Impietosa la fotografia del gip Antonio Cairo. «Un sistema di frode stabilmente orientato a permanere nel tempo», dunque «non un progetto isolato e occasionale, ma un progetto volto a durare e a garantire a ciascun soggetto un utile che in parte è stato già accertato e che in parte non è ancora pienamente emerso». Esisteva anche un “sistema Caritas”? È una delle ipotesi degli inquirenti che, dopo la perquisizione eseguita dal colonnello delle Fiamme Gialle Cesare Forte negli uffici di don Vincenzo a Teggiano, stanno esaminando centinaia di carte relative all’accogliernza degli anni 2011, 2012 e 2013. In molti casi emergono collegamenti tra il De Martino, consulente di lungo corso per quella Caritas salernitana, e alcune operazioni che sarebbero segnate da illceciti. Accertamenti che potrebbero portare a sviluppi sorprendenti.

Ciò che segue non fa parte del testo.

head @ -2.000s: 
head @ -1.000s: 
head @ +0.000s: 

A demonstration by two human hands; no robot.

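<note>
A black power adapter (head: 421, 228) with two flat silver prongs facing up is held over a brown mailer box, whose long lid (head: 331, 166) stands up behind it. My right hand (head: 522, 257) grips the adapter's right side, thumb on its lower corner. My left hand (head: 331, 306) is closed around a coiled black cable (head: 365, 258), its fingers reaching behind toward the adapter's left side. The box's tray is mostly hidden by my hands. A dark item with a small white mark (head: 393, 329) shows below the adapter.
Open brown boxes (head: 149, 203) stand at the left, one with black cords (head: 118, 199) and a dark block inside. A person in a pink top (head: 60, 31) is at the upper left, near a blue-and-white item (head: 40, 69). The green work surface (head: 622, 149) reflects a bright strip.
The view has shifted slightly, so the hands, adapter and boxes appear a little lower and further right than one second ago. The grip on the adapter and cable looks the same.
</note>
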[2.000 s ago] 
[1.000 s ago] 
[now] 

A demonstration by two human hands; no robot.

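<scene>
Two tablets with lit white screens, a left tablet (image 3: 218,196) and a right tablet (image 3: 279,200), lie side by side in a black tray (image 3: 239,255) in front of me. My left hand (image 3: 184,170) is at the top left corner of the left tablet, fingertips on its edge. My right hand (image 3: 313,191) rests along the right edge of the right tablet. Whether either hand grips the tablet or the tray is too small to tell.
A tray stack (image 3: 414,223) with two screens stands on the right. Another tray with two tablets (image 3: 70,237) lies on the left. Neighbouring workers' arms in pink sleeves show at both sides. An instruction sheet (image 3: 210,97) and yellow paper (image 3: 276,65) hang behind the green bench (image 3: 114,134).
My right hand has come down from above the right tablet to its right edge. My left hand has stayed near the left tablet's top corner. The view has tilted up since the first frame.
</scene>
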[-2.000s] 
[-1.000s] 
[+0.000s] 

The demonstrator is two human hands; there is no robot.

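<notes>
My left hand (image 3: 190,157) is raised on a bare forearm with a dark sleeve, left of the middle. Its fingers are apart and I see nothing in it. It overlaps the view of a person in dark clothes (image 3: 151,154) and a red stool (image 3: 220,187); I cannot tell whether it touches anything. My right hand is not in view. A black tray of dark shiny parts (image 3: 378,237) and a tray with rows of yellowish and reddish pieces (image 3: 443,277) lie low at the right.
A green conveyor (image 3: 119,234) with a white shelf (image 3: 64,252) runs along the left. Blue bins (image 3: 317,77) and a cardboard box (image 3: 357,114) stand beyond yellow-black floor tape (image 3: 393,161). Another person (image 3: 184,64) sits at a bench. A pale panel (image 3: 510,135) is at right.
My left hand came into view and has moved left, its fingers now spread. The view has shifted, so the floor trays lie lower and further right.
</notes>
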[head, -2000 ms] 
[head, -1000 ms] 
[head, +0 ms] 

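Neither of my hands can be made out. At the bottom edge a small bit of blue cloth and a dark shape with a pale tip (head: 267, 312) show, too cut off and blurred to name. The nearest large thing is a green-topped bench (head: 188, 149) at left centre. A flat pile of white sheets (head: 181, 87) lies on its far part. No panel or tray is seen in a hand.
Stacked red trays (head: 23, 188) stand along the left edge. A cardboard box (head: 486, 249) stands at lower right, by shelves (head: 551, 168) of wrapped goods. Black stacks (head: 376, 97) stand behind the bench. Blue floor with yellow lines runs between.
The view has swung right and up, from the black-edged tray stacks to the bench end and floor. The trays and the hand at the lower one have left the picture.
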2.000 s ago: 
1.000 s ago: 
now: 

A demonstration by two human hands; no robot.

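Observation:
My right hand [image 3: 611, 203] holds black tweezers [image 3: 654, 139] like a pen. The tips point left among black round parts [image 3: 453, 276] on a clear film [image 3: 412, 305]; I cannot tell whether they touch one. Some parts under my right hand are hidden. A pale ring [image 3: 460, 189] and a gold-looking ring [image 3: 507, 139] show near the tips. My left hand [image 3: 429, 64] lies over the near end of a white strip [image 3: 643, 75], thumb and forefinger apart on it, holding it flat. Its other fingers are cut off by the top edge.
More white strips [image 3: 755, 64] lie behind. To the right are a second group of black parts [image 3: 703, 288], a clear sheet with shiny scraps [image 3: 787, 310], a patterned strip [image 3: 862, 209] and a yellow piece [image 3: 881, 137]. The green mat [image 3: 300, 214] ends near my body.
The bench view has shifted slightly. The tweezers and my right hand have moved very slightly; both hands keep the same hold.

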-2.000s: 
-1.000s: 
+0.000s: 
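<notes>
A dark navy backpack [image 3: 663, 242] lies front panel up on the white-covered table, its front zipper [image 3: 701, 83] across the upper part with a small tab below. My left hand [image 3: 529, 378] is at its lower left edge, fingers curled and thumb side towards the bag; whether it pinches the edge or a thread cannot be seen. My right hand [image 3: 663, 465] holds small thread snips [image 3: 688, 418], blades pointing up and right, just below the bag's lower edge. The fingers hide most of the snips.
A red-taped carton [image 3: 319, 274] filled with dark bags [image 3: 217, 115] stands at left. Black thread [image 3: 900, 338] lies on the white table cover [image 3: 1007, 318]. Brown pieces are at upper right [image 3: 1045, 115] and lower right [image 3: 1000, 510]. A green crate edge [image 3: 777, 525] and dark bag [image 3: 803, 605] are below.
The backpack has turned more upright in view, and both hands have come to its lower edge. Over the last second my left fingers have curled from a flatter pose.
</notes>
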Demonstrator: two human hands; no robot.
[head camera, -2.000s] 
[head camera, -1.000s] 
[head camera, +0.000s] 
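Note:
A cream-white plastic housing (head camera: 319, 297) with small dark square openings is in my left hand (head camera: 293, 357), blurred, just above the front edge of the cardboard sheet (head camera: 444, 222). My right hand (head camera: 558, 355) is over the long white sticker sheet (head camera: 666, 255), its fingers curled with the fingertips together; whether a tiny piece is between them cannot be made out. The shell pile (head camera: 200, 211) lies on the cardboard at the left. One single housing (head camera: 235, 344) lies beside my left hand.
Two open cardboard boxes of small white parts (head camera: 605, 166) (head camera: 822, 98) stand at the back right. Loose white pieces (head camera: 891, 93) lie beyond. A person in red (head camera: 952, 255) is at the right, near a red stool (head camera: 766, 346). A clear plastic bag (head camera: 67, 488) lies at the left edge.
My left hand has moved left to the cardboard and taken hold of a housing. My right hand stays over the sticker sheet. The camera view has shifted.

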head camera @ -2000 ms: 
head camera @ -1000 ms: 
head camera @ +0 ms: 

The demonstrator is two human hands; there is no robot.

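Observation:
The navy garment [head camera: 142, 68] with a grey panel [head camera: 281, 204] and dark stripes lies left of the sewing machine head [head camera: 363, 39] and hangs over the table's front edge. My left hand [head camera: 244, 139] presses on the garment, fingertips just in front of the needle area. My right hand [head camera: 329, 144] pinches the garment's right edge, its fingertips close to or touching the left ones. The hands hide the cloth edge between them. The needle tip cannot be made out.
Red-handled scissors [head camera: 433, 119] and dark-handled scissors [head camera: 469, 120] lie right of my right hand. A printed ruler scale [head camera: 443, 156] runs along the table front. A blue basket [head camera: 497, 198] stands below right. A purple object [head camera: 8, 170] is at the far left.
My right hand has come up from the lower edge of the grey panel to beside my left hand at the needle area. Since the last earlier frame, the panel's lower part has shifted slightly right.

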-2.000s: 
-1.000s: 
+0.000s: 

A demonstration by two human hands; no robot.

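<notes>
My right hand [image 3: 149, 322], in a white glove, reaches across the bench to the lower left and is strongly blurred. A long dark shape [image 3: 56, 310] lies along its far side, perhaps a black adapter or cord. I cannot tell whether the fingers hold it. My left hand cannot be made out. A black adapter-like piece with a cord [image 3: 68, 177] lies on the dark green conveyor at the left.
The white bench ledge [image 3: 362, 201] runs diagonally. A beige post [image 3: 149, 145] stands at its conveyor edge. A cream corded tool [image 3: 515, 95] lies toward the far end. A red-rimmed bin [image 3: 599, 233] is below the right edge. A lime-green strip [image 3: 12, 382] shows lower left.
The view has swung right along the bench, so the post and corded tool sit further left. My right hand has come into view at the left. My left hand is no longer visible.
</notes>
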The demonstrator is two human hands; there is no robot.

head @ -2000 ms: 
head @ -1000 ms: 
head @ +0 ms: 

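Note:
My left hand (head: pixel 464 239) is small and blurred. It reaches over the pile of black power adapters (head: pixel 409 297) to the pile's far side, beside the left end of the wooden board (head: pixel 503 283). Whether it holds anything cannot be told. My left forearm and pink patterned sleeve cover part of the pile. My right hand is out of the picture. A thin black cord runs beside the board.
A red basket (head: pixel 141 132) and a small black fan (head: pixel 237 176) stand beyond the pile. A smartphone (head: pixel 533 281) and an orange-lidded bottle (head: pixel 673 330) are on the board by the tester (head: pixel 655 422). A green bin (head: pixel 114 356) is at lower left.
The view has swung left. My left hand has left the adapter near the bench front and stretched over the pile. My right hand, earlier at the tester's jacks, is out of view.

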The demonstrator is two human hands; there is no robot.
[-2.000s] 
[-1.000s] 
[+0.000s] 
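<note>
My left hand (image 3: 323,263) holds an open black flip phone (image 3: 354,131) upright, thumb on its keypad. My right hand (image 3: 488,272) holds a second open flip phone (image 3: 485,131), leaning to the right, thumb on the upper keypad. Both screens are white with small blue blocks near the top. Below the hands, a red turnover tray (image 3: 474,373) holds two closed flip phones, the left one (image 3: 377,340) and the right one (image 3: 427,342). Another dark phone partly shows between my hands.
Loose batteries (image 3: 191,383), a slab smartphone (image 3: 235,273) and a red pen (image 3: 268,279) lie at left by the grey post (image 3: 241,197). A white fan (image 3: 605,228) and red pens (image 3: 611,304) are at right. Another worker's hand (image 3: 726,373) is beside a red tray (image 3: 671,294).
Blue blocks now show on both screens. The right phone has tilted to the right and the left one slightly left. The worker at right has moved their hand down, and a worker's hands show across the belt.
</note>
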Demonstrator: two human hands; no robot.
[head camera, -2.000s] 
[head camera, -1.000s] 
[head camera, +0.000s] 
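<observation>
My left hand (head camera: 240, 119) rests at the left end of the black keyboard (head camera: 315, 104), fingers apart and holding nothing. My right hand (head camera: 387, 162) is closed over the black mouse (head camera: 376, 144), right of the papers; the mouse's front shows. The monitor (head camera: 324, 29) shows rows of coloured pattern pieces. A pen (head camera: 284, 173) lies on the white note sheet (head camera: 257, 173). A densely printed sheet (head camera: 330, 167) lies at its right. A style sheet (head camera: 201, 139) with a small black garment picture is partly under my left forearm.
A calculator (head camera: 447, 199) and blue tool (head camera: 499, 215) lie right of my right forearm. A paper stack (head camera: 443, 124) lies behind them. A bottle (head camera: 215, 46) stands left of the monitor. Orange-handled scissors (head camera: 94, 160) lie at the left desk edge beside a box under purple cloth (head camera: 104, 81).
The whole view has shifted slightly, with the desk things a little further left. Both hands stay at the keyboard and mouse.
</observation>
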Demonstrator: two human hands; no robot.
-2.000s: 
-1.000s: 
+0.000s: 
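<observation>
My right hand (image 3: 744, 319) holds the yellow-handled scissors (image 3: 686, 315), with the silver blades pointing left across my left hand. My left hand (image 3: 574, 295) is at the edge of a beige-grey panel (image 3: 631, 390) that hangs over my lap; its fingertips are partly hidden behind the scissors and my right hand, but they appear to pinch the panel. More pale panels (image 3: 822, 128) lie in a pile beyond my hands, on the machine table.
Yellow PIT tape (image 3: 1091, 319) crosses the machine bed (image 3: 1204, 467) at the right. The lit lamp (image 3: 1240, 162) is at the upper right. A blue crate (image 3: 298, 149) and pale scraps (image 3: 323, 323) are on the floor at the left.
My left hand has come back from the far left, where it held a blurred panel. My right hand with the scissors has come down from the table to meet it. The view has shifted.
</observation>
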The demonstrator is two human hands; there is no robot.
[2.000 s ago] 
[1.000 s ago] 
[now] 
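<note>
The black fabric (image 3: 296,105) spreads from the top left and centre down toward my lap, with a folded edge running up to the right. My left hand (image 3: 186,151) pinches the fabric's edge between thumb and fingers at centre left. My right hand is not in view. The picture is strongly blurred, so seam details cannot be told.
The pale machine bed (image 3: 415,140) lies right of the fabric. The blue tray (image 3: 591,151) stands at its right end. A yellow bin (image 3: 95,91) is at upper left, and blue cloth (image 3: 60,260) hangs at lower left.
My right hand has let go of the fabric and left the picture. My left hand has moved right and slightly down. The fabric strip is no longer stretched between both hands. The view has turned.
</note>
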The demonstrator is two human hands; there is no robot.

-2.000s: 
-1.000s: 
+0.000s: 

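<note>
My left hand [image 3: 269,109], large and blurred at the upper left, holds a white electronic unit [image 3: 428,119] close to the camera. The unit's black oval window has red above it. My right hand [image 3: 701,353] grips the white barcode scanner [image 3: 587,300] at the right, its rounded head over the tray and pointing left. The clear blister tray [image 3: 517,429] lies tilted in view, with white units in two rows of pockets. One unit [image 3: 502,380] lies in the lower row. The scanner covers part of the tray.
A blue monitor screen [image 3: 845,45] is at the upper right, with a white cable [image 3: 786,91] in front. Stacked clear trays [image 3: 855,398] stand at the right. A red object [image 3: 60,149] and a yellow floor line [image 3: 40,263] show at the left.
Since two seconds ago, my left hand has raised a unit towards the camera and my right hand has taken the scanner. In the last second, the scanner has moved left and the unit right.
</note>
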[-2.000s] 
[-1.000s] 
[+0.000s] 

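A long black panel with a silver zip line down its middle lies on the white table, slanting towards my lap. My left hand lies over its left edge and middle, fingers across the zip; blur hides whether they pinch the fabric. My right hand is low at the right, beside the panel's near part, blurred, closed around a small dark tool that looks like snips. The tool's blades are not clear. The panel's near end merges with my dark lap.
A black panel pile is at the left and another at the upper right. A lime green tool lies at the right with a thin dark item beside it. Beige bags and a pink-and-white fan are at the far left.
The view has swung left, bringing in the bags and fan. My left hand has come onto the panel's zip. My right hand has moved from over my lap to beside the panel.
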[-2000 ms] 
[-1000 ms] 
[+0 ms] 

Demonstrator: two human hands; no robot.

Si difendono però, su tutta la linea, sia il sacerdote, sia la onlus di Pozzuoli decapitata dal blitz . «Accusa surreale», replica don Federico attraverso il suo legale, Revilando Lagreca. «Massima serenità e piena fiducia nella giustizia - assicura l’avvocato - auspicando, però, che tutto possa definirsi in tempi rapidi: una rapidità almeno simile alla velocità con la quale, in spregio ad ogni riservo istruttorio, si è dato amplio risalto mediatico ad una ipotesi di accusa che è a dir poco surreale». De Martino, invece, di fronte ai pm, aveva anche fatto alcune ammissioni, descrivendosi persino come «concusso» da parte del funzionario regionale Cincini. Reazione singolare, poche ore dopo il blitz, è la comunicazione che compare sulla pagina Facebook della onlus. «L’associazione andrà avanti nelle attività, non ha avuto nessuna misura restrittiva, e le attività che porta avanti sono riconosciute e comprovate anche dalla Prefettura, con cui collaboriamo». Ed ancora: «Una cosa è certa: abbiamo sempre aiutato chi aveva bisogno. Il nostro presidente (il De Martino finito in carcere per truffa, peculato e frode, ndr) e tutta l’organizzazione continueranno nel lavoro quotidiano riconosciuto da tutti, al fianco dei 400 immigrati e più che ospitiamo. I pregiudizi, lo speculare, non fanno parte della nostra cultura».